*** Opening of EXERCISE DATA ***

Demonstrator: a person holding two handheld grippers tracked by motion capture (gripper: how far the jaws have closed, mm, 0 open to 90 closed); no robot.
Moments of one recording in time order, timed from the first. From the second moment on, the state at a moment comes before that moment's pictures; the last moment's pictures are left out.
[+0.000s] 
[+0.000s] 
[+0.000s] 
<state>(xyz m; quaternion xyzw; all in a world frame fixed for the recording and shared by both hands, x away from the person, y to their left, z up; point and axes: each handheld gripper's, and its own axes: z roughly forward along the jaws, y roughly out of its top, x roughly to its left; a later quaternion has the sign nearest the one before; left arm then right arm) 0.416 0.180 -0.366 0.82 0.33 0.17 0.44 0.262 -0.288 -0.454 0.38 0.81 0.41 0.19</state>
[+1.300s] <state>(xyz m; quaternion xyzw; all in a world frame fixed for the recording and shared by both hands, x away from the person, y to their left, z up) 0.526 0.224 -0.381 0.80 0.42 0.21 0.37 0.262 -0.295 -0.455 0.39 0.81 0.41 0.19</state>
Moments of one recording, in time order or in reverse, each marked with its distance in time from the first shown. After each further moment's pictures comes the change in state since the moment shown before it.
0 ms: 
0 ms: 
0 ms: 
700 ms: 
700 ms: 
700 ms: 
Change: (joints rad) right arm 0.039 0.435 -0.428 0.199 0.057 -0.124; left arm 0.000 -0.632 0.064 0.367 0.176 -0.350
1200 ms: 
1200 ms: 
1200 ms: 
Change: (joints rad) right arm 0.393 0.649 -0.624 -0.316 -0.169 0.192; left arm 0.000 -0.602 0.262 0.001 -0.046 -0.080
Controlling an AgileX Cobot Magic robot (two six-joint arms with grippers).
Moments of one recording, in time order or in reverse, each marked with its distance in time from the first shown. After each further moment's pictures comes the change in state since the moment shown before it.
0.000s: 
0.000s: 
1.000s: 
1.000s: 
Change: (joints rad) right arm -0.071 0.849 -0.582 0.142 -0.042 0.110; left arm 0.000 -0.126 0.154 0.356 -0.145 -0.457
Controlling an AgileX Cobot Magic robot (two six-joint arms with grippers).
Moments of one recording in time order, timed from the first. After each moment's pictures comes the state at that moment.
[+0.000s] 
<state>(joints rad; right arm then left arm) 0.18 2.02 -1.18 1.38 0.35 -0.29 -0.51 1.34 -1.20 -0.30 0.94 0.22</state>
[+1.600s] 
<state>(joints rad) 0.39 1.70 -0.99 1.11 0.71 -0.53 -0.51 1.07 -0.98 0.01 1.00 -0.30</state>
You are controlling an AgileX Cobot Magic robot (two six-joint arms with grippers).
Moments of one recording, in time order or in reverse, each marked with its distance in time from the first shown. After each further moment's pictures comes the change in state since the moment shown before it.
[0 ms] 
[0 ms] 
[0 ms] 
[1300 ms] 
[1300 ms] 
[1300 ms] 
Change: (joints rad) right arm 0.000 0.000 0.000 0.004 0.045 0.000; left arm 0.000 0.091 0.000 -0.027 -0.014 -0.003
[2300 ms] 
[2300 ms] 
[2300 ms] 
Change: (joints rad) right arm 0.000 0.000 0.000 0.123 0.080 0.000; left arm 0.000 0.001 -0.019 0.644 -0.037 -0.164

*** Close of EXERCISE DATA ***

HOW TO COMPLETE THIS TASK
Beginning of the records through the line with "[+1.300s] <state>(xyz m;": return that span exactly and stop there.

SOLUTION FOR THIS TASK
Demonstrator: a person holding two handheld grippers tracked by motion capture (gripper: how far the jaws have closed, mm, 0 open to 90 closed); no robot.
Moments of one recording in time order, timed from the first. From the second moment on, the state at a moment comes before that moment's pictures; the last moment's pictures are left out.
[+0.000s] 
[+0.000s] 
[+0.000s] 
<state>(xyz m; quaternion xyzw; all in a world frame fixed for the recording and shared by both hands, x away from the person, y to their left, z up; point and axes: each handheld gripper's, and its own axes: z roughly forward along the jaws, y roughly out of its top, x roughly to its left; a later quaternion has the sign nearest the one before; left arm then right arm) 0.416 0.180 -0.366 0.82 0.33 0.17 0.44 0.262 -0.288 -0.454 0.38 0.81 0.41 0.19</state>
[+1.300s] <state>(xyz m; quaternion xyzw; all in a world frame fixed for the recording and shared by both hands, x away from the person, y to their left, z up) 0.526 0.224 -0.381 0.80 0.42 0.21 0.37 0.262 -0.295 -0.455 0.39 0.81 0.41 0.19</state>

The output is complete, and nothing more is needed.